JF Ptak Science Books Post 1918 Part of the History of Anticipation series
This ad appeared in the Illustrated London News for 1 May 1937, Thomas Cook & Son Ltd revving up the summer vacationing wares for traveling Brits. No doubt the claims of beauty and history and interest and charm were/are true--its just that by October of the following year Adolf Hitler would be surveying his newest conquest from the Castle in Prague.
Hitler wanted what he wanted, and in 1937 he revealed to his high command that he wanted Czechoslovakia. The method would be to claim that ethnic Germans were being maltreated in the Czech border lands (Seudetenland) and that these German minorities must be saved. A crisis developed over this time, through 1937 and into October 1938, and arrangements between the ruling powers in the West were made with Hitler to give him a chunk of Czechoslovakia, (Neville Chamberlain infamously showing his Hitler-signed document pledging no further military expansion following this Czech-absent concession), though this proved to be not enough.
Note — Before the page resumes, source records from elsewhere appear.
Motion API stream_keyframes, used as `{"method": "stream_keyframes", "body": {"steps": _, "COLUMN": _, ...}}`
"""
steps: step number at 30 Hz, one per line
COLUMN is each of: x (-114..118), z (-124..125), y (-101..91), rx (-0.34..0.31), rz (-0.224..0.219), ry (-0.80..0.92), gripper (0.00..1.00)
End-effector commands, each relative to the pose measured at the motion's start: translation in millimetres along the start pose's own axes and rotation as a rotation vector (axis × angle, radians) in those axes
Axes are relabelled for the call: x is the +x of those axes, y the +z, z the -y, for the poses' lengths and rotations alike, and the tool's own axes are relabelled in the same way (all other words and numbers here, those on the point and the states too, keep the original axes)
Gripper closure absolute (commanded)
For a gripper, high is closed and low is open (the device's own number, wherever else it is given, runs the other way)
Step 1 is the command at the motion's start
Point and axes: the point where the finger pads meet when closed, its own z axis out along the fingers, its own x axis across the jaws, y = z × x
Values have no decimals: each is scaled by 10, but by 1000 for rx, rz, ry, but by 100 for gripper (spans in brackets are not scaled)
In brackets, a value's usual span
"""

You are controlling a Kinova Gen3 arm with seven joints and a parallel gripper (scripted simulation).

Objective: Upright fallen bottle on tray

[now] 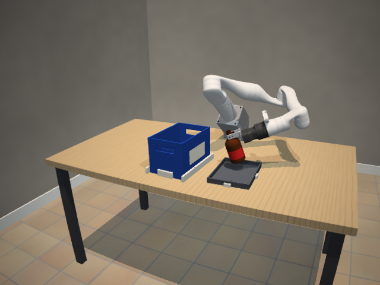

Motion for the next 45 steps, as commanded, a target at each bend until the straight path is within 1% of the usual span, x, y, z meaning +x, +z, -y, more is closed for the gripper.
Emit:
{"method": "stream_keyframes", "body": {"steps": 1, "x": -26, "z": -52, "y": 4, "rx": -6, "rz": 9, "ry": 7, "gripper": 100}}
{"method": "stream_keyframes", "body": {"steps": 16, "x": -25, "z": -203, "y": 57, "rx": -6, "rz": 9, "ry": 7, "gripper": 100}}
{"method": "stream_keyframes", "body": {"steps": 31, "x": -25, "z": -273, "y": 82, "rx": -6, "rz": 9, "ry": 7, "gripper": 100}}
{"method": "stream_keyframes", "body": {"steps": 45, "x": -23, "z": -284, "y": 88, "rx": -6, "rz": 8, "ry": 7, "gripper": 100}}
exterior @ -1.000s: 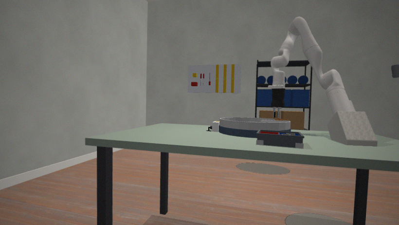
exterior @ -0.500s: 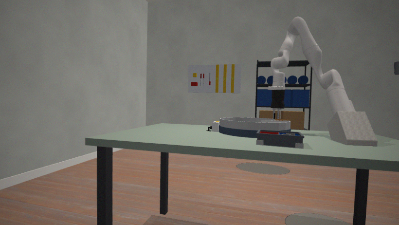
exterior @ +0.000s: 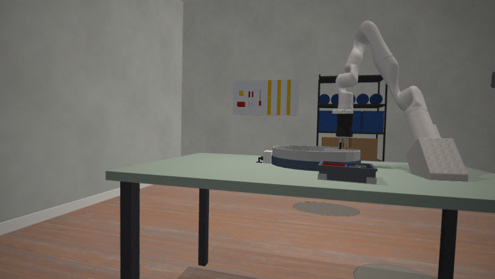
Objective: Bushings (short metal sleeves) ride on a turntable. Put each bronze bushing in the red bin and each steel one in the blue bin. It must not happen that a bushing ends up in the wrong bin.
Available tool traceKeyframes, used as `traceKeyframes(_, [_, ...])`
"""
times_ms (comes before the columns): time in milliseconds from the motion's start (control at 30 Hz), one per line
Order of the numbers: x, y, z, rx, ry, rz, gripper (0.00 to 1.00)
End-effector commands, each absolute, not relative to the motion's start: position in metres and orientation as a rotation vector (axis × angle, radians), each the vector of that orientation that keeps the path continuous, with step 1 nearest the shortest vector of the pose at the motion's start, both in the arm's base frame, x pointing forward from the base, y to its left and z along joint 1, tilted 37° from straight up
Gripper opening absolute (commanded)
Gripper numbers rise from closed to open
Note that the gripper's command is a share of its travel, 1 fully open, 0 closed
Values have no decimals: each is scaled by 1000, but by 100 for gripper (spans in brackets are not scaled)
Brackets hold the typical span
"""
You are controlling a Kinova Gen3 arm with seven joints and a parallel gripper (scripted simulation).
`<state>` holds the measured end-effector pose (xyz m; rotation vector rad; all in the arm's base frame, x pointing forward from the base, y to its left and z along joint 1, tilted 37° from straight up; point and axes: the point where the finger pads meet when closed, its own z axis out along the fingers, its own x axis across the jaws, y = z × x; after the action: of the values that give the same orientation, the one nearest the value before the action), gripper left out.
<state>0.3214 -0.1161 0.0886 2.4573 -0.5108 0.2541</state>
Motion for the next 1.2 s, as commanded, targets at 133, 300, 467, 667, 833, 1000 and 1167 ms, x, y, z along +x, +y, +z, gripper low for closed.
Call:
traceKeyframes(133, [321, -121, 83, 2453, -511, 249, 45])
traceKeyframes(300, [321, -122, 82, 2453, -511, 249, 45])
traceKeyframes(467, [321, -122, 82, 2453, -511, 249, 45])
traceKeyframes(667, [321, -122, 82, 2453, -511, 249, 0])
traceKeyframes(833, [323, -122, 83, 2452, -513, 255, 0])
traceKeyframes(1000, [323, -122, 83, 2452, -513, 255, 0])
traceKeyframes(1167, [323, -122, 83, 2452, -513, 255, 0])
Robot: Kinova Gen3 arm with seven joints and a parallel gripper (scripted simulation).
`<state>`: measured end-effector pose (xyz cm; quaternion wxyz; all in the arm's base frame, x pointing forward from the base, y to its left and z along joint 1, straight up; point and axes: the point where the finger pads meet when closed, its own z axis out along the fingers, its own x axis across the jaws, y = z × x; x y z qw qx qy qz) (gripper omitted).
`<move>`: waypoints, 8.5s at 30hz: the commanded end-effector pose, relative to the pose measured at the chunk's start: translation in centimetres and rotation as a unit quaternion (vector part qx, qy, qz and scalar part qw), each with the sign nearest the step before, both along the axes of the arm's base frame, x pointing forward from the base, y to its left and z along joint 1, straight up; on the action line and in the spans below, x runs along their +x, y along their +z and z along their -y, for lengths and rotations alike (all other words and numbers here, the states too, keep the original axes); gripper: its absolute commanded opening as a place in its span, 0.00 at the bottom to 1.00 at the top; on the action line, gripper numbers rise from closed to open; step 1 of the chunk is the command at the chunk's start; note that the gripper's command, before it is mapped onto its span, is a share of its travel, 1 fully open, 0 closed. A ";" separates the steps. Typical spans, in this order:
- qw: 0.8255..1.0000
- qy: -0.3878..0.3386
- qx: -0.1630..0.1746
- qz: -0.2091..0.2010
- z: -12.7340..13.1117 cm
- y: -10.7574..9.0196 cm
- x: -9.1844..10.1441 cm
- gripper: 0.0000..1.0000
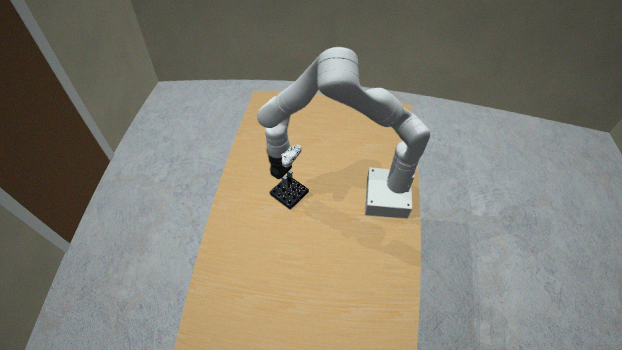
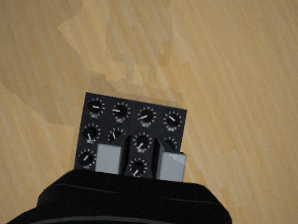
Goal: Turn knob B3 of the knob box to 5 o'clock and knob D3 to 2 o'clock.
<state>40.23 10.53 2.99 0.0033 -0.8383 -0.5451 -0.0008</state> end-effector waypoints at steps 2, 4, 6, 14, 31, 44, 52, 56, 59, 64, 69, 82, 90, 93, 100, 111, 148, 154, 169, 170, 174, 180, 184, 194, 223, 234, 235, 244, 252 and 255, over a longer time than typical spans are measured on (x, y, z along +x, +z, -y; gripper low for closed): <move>1.000 0.000 0.000 0.001 0.0 0.1 0.1 0.46; 1.000 0.000 0.000 0.001 0.0 0.1 0.1 0.46; 1.000 0.000 0.000 0.001 0.0 0.1 0.1 0.46; 1.000 0.000 0.000 0.001 0.0 0.1 0.1 0.46; 1.000 0.000 0.000 0.000 0.0 -0.5 0.1 0.46; 1.000 0.000 0.000 0.000 -0.1 -1.7 0.1 0.46; 1.000 0.000 0.000 0.000 -0.1 -2.8 0.1 0.46; 1.000 0.000 0.000 0.000 -0.1 -3.3 0.1 0.46; 1.000 0.000 0.000 0.000 -0.1 -3.6 0.1 0.46; 1.000 0.000 0.000 0.000 -0.1 -3.8 0.1 0.46; 1.000 0.000 0.000 0.000 -0.1 -4.1 0.1 0.46; 1.000 0.000 0.000 0.000 -0.1 -4.3 0.1 0.46; 1.000 0.000 0.000 0.000 -0.1 -4.3 0.1 0.46; 1.000 0.000 0.000 0.000 -0.1 -4.3 0.1 0.46; 1.000 0.000 0.000 0.000 -0.1 -4.3 0.1 0.46; 1.000 0.000 0.000 0.000 -0.1 -4.3 0.1 0.46; 1.000 0.000 0.000 0.000 -0.1 -5.7 0.1 0.46; 1.000 0.000 0.000 0.000 -0.1 -5.7 0.1 0.46; 1.000 0.000 0.000 0.000 -0.1 -5.7 0.1 0.46; 1.000 0.000 0.000 0.000 -0.1 -5.7 0.1 0.46; 1.000 0.000 0.000 0.000 -0.1 -5.7 0.1 0.46; 1.000 0.000 0.000 0.000 -0.1 -5.7 0.1 0.46; 1.000 0.000 0.000 0.000 -0.1 -5.7 0.1 0.30; 1.000 0.000 0.000 0.000 -0.1 -5.7 0.1 0.30; 1.000 -0.002 0.000 0.000 -0.1 -5.7 0.1 0.30; 1.000 -0.014 0.000 0.000 -0.1 -5.7 0.1 0.30; 1.000 -0.017 0.000 0.000 -0.1 -5.7 0.1 0.30; 0.999 -0.048 0.000 0.000 -0.1 -5.7 0.1 0.30; 0.997 -0.079 0.000 0.000 -0.1 -5.7 0.1 0.30; 0.995 -0.097 0.000 0.000 -0.1 -5.7 0.1 0.30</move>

The West didn't want to fight Hitler over Czechoslovakia--and indeed they probably really weren't ready for it, though in a way France was in a very 1918-kinda-way--so they gave in, and allowed the Nazis to annex a part of the country, and then stood by when Hitler invaded and established protectorate states with the rest of it. (And of course right before this, in March 1938, Hitler annexed Austria under threat of great force and constant pressure from Germany and within Austria, the Anschluss marking the first major step towards the construction of the expanded German Reich and the destruction of tens of millions of people.) Less than a year after that, Hitler would invade Poland, and allied forces could take no more.
In any event, the advertisement struck me as wilting, and hollow, a great feeling of anticipated grief.
[Czech citizens having to greet soft-invading German troops, October, 1938.]